● Task: Print out the full listing, exactly.

● Data shown:
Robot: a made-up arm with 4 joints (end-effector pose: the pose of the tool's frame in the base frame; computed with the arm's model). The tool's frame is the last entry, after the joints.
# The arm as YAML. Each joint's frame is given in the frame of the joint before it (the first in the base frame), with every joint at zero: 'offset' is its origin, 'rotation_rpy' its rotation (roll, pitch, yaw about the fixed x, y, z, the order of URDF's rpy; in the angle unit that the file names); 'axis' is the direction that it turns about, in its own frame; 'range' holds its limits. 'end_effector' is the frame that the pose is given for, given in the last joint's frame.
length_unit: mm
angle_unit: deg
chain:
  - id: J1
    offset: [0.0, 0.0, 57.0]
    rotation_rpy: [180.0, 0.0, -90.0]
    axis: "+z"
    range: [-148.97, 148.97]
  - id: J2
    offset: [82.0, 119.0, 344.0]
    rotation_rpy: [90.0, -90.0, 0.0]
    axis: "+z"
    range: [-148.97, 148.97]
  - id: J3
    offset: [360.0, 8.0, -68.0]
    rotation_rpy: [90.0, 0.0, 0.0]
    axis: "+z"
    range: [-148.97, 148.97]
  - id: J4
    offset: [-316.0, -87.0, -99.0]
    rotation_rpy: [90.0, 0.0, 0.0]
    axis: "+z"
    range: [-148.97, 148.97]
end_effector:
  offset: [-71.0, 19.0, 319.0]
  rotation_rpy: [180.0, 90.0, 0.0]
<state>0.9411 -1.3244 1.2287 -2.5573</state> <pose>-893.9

● Result for this task:
Robot: a made-up arm with 4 joints (end-effector pose: the pose of the tool's frame in the base frame; computed with the arm's model). The tool's frame is the last entry, after the joints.
# The arm as YAML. Each joint's frame is given in the frame of the joint before it (the first in the base frame), with every joint at zero: 'offset' is its origin, 'rotation_rpy' its rotation (roll, pitch, yaw about the fixed x, y, z, the order of URDF's rpy; in the angle unit that the file names); 'axis' is the direction that it turns about, in its own frame; 'range' holds its limits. 'end_effector' is the frame that the pose is given for, given in the last joint's frame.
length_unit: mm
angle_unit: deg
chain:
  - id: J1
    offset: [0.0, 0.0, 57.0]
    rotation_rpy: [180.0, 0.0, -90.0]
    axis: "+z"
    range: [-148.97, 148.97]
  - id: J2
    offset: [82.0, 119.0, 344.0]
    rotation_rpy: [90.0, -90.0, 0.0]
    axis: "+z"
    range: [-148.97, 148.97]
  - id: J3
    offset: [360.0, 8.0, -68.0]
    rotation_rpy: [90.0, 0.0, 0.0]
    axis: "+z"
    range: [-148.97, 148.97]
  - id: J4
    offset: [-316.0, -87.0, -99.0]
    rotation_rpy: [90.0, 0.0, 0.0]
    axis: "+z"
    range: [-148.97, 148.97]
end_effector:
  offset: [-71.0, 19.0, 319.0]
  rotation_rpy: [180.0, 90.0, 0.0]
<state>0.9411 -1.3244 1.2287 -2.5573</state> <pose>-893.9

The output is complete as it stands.